Yes, because the King of [insert country] cared about those before he was forced to. And yeah, there certainly were nobles who cared and abided by it, but there's not much in the way of teeth, not reliably enough to be comfortable in that security. The Thirty Years war certainly took those into account (not being sarcastic either), and shit still got burned down plenty.
Well now you are in a whole other century. How about I point out that your daughter isn't safe in her bed because the Barbary pirates kidnap white women and make them sex slaves? Or how the feds love to burn down cities in Georgia these days.
What point are you trying to make here, Mainiac. I already brought up the Hitler example from within a century. You wanna look at the Congo? Stalin? Mao? How aboutHussein? No? You think dictatorship is all good and fine for human rights? You think shit changes magically because time has passed? Human nature does not change, mainiac. There are dick jokes written by Romans found in pompeii. The same complaints about the youth not listening to their elders and how it was all better back when I was a kid have been written by Egyptians thousands and thousands of years ago, as have complaints about how all stories have already been told.

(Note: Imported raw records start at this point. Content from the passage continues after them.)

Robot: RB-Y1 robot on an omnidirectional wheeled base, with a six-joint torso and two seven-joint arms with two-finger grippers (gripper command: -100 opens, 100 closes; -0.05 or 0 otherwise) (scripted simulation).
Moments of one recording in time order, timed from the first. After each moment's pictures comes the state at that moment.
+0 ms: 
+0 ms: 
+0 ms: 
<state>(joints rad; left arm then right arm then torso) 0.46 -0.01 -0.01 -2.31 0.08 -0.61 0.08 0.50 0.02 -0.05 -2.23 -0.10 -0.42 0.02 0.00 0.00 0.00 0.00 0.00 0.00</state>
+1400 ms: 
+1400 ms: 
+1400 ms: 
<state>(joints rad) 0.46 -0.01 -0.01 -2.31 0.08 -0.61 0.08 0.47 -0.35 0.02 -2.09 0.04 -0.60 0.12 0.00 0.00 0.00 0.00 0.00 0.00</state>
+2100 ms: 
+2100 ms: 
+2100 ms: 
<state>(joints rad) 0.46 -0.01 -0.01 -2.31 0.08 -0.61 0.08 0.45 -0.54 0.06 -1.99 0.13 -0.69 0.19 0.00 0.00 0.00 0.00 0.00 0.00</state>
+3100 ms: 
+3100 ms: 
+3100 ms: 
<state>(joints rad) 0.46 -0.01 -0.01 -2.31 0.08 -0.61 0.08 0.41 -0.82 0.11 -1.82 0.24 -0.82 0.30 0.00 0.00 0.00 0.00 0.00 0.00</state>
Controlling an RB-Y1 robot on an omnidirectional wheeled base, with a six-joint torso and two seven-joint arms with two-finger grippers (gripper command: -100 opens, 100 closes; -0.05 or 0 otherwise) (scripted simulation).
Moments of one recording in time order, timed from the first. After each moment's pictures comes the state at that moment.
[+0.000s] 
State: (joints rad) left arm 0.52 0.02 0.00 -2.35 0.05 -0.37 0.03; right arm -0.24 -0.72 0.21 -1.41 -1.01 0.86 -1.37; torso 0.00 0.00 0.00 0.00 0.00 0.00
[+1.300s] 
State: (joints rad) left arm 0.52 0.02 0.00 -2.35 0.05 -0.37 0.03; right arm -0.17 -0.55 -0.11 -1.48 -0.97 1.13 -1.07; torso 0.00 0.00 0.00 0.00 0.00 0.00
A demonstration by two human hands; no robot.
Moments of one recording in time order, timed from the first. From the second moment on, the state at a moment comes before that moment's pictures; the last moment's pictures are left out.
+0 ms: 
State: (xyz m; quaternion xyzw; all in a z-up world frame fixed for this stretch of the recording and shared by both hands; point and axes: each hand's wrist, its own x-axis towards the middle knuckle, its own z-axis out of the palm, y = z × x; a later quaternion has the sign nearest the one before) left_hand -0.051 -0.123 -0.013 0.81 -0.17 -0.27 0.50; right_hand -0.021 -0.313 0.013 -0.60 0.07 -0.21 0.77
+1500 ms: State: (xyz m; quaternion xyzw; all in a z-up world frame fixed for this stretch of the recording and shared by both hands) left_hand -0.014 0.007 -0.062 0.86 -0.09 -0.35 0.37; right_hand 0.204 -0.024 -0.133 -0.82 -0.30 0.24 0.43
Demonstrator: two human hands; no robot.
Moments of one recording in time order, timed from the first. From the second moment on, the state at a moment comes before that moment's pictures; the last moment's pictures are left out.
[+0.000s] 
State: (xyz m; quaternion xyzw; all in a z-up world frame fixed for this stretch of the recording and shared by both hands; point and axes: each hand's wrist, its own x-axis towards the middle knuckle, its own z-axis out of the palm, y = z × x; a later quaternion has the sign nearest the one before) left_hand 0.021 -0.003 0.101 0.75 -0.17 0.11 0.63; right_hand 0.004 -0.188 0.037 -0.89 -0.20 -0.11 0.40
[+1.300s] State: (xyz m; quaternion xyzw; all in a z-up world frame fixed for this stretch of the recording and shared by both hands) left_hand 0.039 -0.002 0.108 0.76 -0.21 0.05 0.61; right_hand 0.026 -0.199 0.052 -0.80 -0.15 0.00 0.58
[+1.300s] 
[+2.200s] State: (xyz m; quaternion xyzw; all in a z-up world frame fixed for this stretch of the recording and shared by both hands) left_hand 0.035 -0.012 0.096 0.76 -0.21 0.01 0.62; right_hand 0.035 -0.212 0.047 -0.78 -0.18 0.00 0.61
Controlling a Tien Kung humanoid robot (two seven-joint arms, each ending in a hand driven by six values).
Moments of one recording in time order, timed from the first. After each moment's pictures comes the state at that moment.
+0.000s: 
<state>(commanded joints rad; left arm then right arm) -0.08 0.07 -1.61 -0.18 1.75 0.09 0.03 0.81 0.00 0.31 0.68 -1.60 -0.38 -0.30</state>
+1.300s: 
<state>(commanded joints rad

If you're just arguing for the sake of being contrarian, I would ask you to use a better argument than reductio ad absurdum.
Ah... maybe.
I live in NC so maybe I'm distracted by the bad.
Beware of typical mind. :/
Maine has put forth the question of
Ranked Choice Voting. Other states are doing their own stuff, one bit at a time (which I say mostly because I remember other states doing similar-ish things but not which states doing which things >.>).
But then, I choose to be optimistic, so perhaps I just choose not to believe in the doomsday proclamations made by every generation before me and this one as well. Most of them have been false, but maybe the Mayans were just off by a decade. *shrug*
@Reelya: I dunno about you, but I vote for more than the President. I vote for senators and representatives too, in federal and state legislature. And yeah, they nominate people who haven't been elected. But that's the balancing act. It doesn't function well with entirely elected officials, because their incentives are different. But the president certainly isn't everything, and the cabinet doesn't run everything. No, they don't always nominate the best people. But I do think that Charisma is God-stat, that choosing a Supreme Court Justice via popular vote is a poor idea. Neither, it seems to me, is having them appointed by one person in as split a political environment
Congress is involved in rather a lot, even if they've been ineffective lately.